Your objective
In the entries below, begin at the line that has "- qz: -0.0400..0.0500", stop after the line that has "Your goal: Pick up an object", and output those lines exactly with no pictures.

Exercise data
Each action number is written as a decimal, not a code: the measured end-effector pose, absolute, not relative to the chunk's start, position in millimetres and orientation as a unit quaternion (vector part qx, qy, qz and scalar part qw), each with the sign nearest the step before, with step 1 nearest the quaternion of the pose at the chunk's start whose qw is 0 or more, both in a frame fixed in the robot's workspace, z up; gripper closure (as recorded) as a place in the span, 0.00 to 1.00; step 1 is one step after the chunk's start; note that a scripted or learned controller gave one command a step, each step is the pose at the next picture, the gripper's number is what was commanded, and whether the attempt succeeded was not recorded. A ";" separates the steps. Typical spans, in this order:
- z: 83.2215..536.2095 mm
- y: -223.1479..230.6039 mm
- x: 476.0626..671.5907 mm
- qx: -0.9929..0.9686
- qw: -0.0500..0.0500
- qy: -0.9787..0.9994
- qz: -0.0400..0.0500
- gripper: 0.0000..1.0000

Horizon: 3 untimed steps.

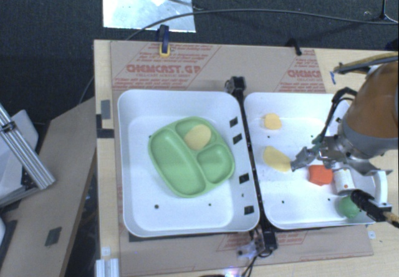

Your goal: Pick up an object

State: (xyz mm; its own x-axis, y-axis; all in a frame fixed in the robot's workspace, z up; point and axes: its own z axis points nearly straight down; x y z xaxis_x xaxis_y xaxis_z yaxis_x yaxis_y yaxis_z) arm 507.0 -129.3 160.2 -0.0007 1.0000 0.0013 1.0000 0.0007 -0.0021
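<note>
1. Two shallow white bins sit side by side on a brown board: the left bin [134, 207] and the right bin [293, 210].
2. The left bin holds a green divided plate [181, 166], lying tilted, with a pale yellow lump [198, 137] in its upper compartment.
3. In the right bin, a small yellow-orange piece [272, 121] lies near the top, well apart from the rest.
4. A longer yellow piece [276, 158] lies in the middle of the right bin, nearer its left wall.
5. An orange block [320, 174] lies to the right of the longer yellow piece, partly under the arm's wrist.
6. A green round thing [348, 206] sits near the lower right corner of the right bin, partly covered by the arm's dark fittings.
7. The grey arm [374, 113] reaches in from the right, over the right bin.
8. The gripper [303, 158] is low over the bin floor, its tip just beside the right end of the longer yellow piece, with the orange block close behind it.
9. Whether the claw is open, closed or gripping anything cannot be told; the tip is small and blurred.
</note>
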 end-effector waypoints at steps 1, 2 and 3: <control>118.2 -131.9 505.2 -0.707 0.001 -0.707 0.000 0.00; 130.5 -132.2 506.5 -0.707 -0.001 -0.707 -0.001 1.00; 178.0 -140.8 511.1 -0.706 -0.003 -0.708 -0.001 1.00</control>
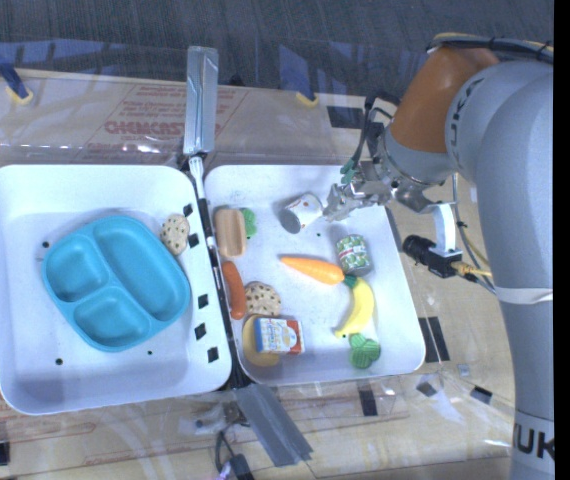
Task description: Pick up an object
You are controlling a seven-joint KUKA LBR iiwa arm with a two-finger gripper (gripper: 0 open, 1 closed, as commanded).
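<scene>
My gripper (341, 202) hangs low over the far right part of the right bin (397, 298), just right of a small white cup (302, 210) lying on its side. The cup looks apart from the gripper. Below the gripper stands a green-labelled can (353, 254), and an orange carrot (312, 268) lies to the can's left. A yellow banana (358, 308) and a green piece (364, 349) lie near the bin's front right. Along the bin's left side are a hot dog bun (230, 231), a sausage (234, 288), a cookie (262, 296) and a juice box (275, 335).
The left bin (15, 368) holds a blue divided plate (115, 280) and a cookie (175, 232) by the divider. A grey bar (201, 98) stands at the back between the bins. The arm's grey body (505, 168) fills the right side.
</scene>
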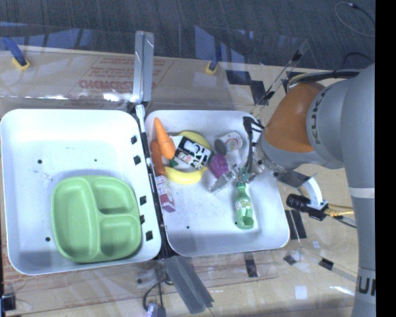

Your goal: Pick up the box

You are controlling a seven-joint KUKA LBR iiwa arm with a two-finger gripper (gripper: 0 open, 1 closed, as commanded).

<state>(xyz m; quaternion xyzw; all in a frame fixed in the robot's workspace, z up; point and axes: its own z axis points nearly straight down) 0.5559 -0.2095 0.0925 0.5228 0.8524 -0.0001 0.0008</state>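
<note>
The box (164,191), a slim red and white carton, lay against the left wall of the right bin (277,233), below the carrot (162,136). It had not been lifted; the whole pick remained. The gripper (244,174) hovered well right of it, above the green bottle (243,207); jaw state could not be determined.

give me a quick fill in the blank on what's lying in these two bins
1. The green divided plate lies in the ____ bin.
2. The orange carrot lies along the right bin's ____ wall.
3. The green plastic bottle lies nearest the right bin's ____ wall.
4. The yellow banana lies just below the black-and-white ____.

Missing words: left; left; right; box
</note>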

Solution
- qz: -0.0400..0.0500
- gripper: 0.0000..1.0000

Horizon: 3 untimed steps.


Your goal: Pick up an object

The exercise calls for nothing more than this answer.